Cessione del monastero, don Giulio rompe il silenzio: «La Chiesa cammini unita nella diversità»
Avanza la trattativa per la cessione del monastero, ma tra i fedeli cresce la preoccupazione: «Se lo vendono, qui scoppia la rivoluzione»

«A tutti voi, presenti e assenti, il mio ricordo nella preghiera». La saggezza di don Giulio Fabris, l’ex parroco di San Giacomo di Veglia, ha reso esplicita la mediazione della chiesa locale nell’affare del Monastero.
Don Giulio ha celebrato la prima messa domenicale dopo il cambio di guardia al vertice della clausura e l’allontanamento di sette monache, compresa l’ex badessa Aline Pereira. Nessuna parola di troppo da parte del prete, davanti ai quaranta fedeli, da una parte della chiesa, e ad una decina di suore, dalla parte opposta; invisibili, queste ultime: c’è un muro di separazione e solo l’altare è dotato di un’ampia finestra. Alla comunione si è aperta la grata e dieci le suore presenti.
La trattativa
Il momento è delicatissimo, perché madre Aline e le consorelle uscite intendono fare ricorso al Dicastero e, nel caso servisse, presentare denuncia contro l’Ordine Cistercense. Ma a pesare, da qualche giorno, è anche l’indiscrezione che sia a buon punto avanti la trattativa con una multinazionale per la cessione dello storico complesso. In questo caso le monache sarebbe destinate a Villa delle Rose per le monache.

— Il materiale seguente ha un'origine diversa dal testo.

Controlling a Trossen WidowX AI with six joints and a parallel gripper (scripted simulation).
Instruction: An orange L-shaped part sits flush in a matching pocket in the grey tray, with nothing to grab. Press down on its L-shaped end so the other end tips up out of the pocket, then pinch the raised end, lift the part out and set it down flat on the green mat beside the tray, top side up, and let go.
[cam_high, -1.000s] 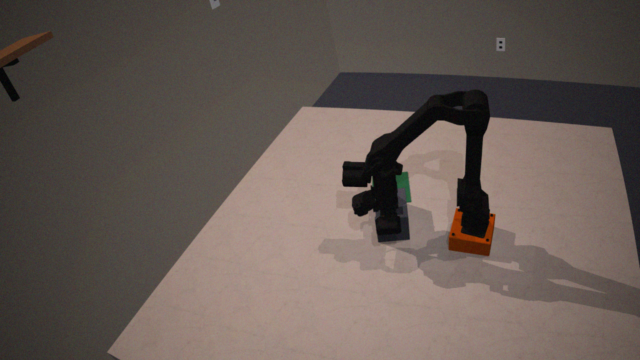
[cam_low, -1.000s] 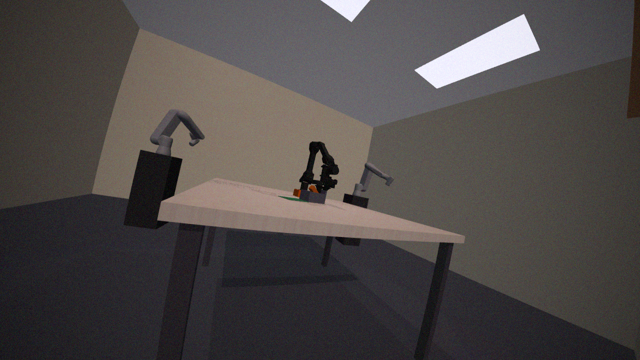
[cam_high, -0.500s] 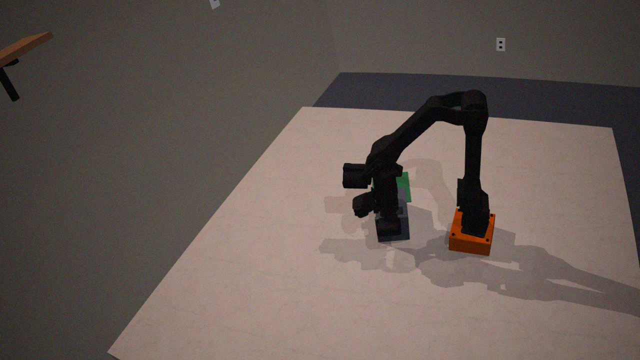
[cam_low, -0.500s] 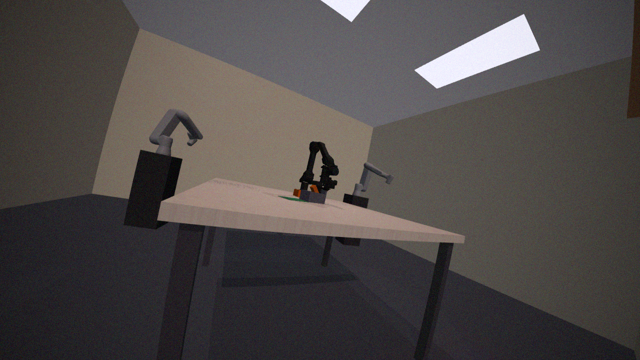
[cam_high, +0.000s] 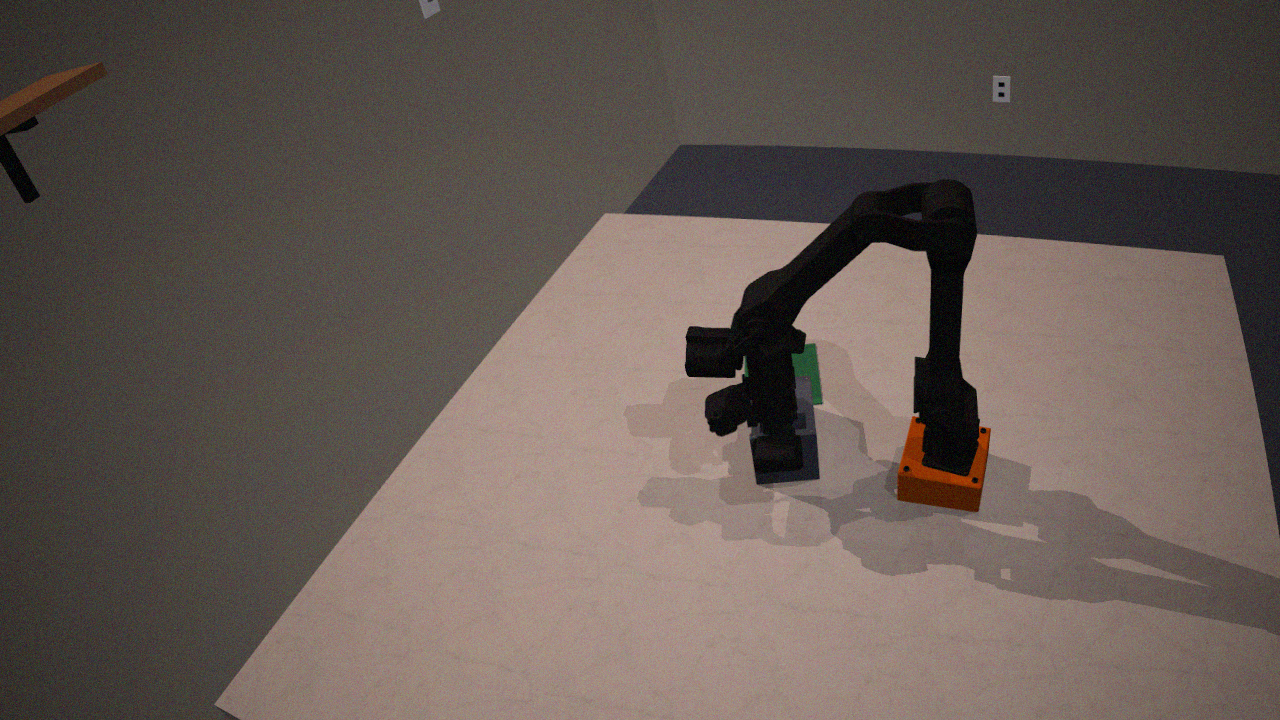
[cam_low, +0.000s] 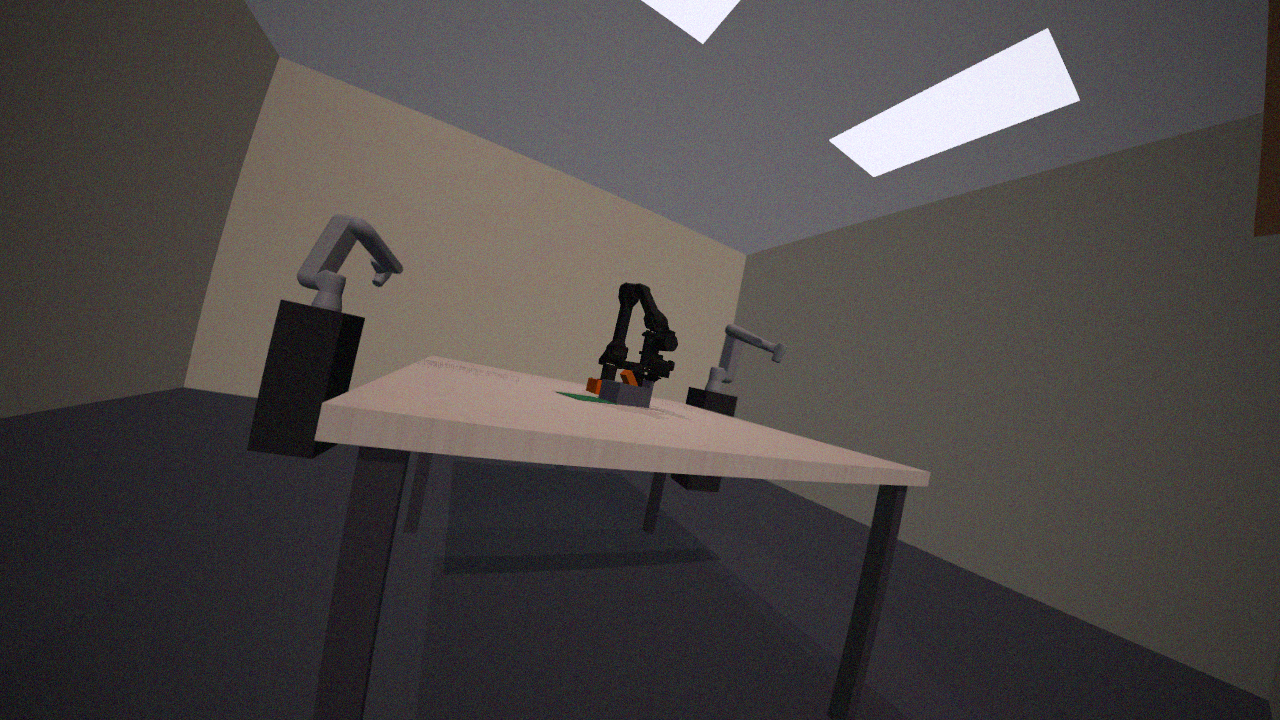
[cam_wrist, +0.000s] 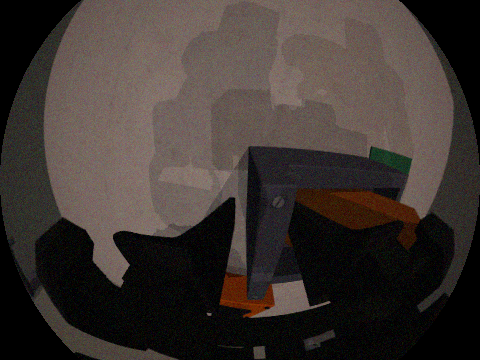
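My gripper tip is 10 mm short of the orange L-shaped part, 50 mm to the left of it and 10 mm below it. From my gripper tip the other things lie so: green mat: 90 mm ahead, 210 mm to the right, 50 mm below.
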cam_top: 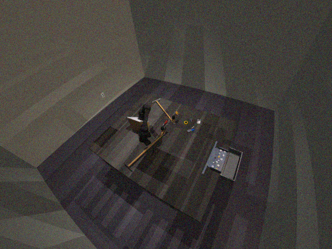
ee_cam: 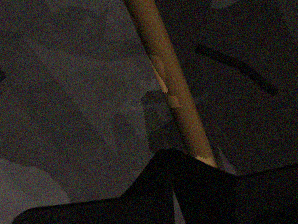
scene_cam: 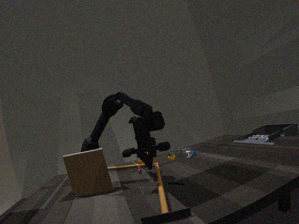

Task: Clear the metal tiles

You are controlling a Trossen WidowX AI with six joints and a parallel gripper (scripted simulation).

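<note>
The long scraper is 20 mm ahead of my gripper tip, 30 mm to the right of it and 30 mm below it. The rest, counted from my gripper tip: red-handled tool 60 mm behind, 410 mm to the left, 80 mm below; then blue piece 290 mm ahead, 510 mm to the left, 90 mm below; then yellow ring 160 mm ahead, 580 mm to the left, 80 mm below.
</note>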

Nessuno dei fedeli da cui abbiamo raccolto commenti, al termine della messa, si è però detto favorevole al trasferimento. «Se venisse davvero venduto, a San Giacomo e in città scoppierebbe la rivoluzione» ha confidato una coppia di anziani fedeli, che preferisce l’anonimato.
«Leggere i segni del tempo»
Don Giulio non ha mai fatto un cenno esplicito agli eventi di questi giorni, che conclude anni di aspro confronto. Ma non ha mancato i riferimenti leggendo tra le righe della sua omelia. Commentando il vangelo, dopo le letture proposte da due monache, ha osservato che l’invito di Cristo ad andare a pescare significa che «dobbiamo ritornare alla vita normale, quella di tutti i giorni». Bisogna procedere insieme, ha insistito, nella «collegialità» che vuol dire – ha specificato – «saper leggere insieme i segni dei tempi, ciò che è giusto da ciò che non lo è, la verità dalla non verità».
Ha quindi citato il filosofo Umberto Garimberti per dire che la Chiesa deve passare da «una coscienza sacerdotale a una coscienza profetica», cioè «non basta difendere il passato», ma «bisogna mettersi in ascolto autentico della parola di Dio», in modo – ha ulteriormente specificato – da «risultare una Chiesa che cammina unita ma nella diversità». Cosicché – ha insistito – «non bisogna avere paura della diversità, che è anzi una ricchezza: consente di approdare più facilmente alla verità».
La rassegnazione
E, quasi in riferimento alle reciproche accuse mosse tra Roma e San Giacomo, per quanto accaduto nel monastero, don Giulio ha precisato che l’autentico servizio si ha «quando non si dominano le coscienze», ma «le si aiuta alla responsabilità». Insomma, ha concluso, «prima di essere maestri bisogna saper fare i discepoli».
A chiedere qualcosa di più a don Giulio dopo la messa sul suo afflato ecumenico, però si ottiene solo un sorriso, quasi di rassegnazione. Sicuramente è il prete che più di ogni altro ha accompagnato le vicissitudini del convento.
Ha provato, probabilmente, a trovare una sintesi, ma senza riuscirci (vista la deriva che hanno preso i fatti). Spera ancora, però, che la fine non sia affatto la chiusura di quello che – dicevano alcuni fedeli – «è il nostro orgoglio».